Since 1998, the Program of Women, Gender, and Sexuality (WGS) has given students and faculty the space they need to engage with interdiscplinary feminist and queer scholarship — scholarship that has long been overlooked and undervalued.
One of the valuable resources the program offered was the WGS Teaching Fellowships. WGS has offered six of these fellowships every year to graduate students so that they could teach undergraduate courses in the WGS program that were popular and well-received among students.
When the University announced its decision to end the WGS Teaching Fellowships in early November, we were disappointed and confused. The end of the fellowship means the removal of five courses each year that the program offers as part of the WGS minor.
The University did not offer explanations in their initial announcement. Instead, it hosted the WGS town hall only after WGS fellows protested the end of the fellowships with an open letter and petition that now has over 600 signatures.
We’re also concerned by the University’s failure to consult those involved in the program. According to Matthew Roller, the Vice Dean for Graduate Education and Centers and Programs, the WGS co-directors and their faculty advisory board came to the decision to end the fellowships after several years of discussion. However, Roller stated that he doesn’t know whether or not students were involved in these conversations. In the open letter, students claim that Hopkins did not consult any WGS teaching fellows before making the decision.
We understand that the WGS Teaching Fellowships are not perfect. Roller explained in an email to The News-Letter that they did not provide a high enough stipend and that they do not come with tuition remission or health insurance. He hopes students interested in the WGS Teaching Fellowship will now apply to the Dean’s Teaching Fellowship (DTF) instead. The DTF is open to all graduate students, and according to Roller, not enough have been applying for it. Through a DTF, graduate students may be able to teach the same classes they would under the WGS Teaching Fellowships and receive more financial compensation and better health benefits.
Nevertheless, we are still troubled by how the WGS Teaching Fellowships ended so suddenly, with little explanation from the University and little to no consultation with the student body. The sudden end of the fellowships indicates a lack of communication and transparency from the University that is disappointing.
Graduate students deserve to be a part of the conversation. At the very least, they deserve to know in advance why a potentially crucial part of their research and experience here at Hopkins may no longer be available.
The cancellation of the fellowships also represents a symbolic loss to the University at large. The cancellation indicates that once again, Hopkins has chosen to ignore student demand for more diverse course offerings.

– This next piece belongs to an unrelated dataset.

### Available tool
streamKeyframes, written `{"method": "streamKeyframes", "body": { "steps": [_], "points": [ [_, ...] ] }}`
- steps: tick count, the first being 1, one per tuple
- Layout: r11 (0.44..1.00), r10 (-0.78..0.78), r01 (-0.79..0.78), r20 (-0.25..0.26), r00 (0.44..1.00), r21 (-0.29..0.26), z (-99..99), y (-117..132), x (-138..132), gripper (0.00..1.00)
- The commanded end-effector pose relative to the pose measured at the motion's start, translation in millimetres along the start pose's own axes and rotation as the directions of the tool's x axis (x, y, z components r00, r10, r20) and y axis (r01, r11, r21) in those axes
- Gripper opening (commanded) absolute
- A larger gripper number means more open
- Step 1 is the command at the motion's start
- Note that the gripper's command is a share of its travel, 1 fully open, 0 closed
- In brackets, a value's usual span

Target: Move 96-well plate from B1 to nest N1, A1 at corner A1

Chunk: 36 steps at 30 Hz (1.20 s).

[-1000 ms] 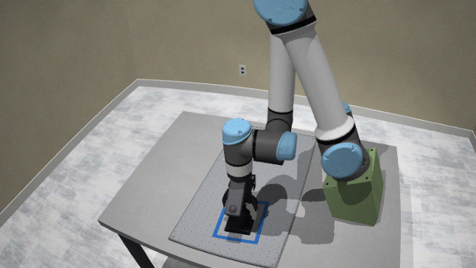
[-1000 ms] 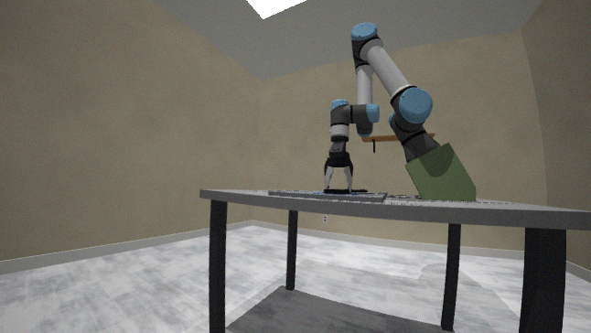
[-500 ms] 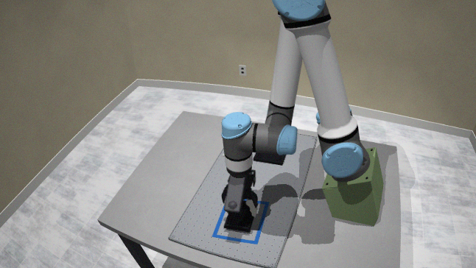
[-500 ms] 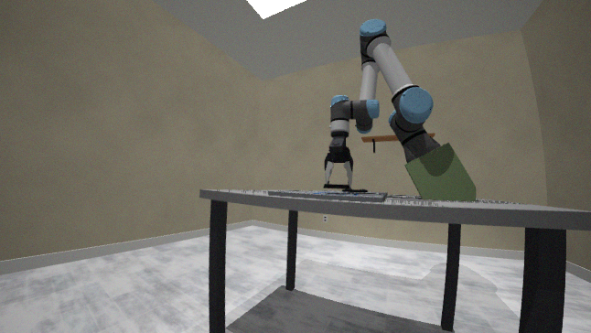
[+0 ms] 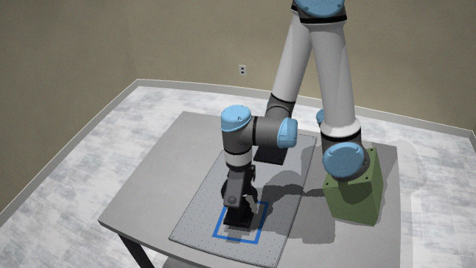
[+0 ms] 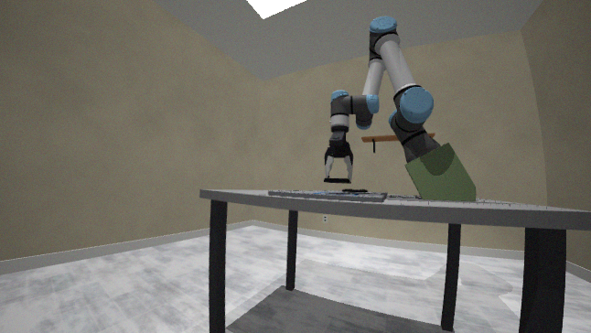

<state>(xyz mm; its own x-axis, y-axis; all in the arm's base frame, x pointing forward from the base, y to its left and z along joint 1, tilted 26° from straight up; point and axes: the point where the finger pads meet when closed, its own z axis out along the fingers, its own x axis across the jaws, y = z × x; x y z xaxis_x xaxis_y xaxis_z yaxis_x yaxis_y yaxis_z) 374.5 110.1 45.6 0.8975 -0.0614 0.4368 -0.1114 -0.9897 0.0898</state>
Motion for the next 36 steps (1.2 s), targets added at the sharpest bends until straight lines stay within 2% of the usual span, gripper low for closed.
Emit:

Hopkins does not devote enough attention or resources to WGS, especially in comparison to our peer institutions. It’s true that Hopkins is not the only university that does not offer a BA in women and gender studies. However, seven of the eight Ivies and comparable schools such as Massachusetts Institute of Technology, the University of Chicago and Northwestern offer these studies as majors.
As one signator on the WGS petition commented, “It’s appalling how behind the university is generally on this topic compared to its peers, an indication of a clear lack of inclusivity.” We wonder why the University chose to further remove resources from the program as opposed to offering more constructive solutions.

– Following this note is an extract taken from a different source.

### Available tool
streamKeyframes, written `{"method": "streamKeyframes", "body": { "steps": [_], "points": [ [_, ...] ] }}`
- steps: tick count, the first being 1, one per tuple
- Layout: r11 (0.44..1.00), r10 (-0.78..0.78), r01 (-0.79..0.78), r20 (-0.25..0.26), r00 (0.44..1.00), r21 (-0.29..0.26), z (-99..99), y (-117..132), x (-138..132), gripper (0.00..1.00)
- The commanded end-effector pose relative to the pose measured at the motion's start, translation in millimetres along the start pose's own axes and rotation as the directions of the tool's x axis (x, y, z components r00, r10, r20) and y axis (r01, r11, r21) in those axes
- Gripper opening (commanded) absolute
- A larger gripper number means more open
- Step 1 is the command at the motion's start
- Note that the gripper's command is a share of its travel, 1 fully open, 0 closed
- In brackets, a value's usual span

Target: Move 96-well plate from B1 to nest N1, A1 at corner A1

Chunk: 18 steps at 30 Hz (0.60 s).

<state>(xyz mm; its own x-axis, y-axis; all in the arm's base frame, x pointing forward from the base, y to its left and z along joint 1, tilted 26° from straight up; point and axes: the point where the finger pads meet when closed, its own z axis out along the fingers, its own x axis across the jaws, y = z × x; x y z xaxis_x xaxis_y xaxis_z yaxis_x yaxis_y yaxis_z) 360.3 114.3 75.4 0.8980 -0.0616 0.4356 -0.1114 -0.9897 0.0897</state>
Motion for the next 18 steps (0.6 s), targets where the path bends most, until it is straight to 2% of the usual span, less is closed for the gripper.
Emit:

Hopkins claims that it recognizes the importance of diversity in the classroom. Indeed, it has made an effort to hire more female professors, and has outlined plans to expand support for cross-disciplinary programs, such as the Center for Africana Studies, Islamic Studies, Jewish Studies and WGS.
This is commendable. However, the cancellation of the WGS fellowships does not comport with these goals. If the University were truly committed to expanding support to these cross-disciplinary academic programs and promoting diversity in the classroom, it would build on existing opportunities such as the WGS Teaching Fellowships.
Roller said that one motive for ending the fellowships was that other programs and departments did not offer comparable opportunities. However, why not create these opportunities rather than get rid of WGS fellowships?
The fact that the University decided to cut the fellowships shows that the administration is more focused on removing than improving. Opting immediately for the program’s cancelation indicates that the University undervalues the importance and impact that fellowships funding courses in the program of Women, Gender, and Sexuality could potentially have.
We hope that this does not become a trend. We hope that in the future, the University will consult with students when making significant changes to the programs and departments of which they are a part. We hope that the administration will work harder to constructively build on resources like the WGS fellowships, instead of simply taking them away. And we hope in the future that the University will keep its promise to expand cross-disciplinary, historically underfunded programs. The only way to truly support diversity at Hopkins is by creating more opportunities, not by shutting down the few that exist.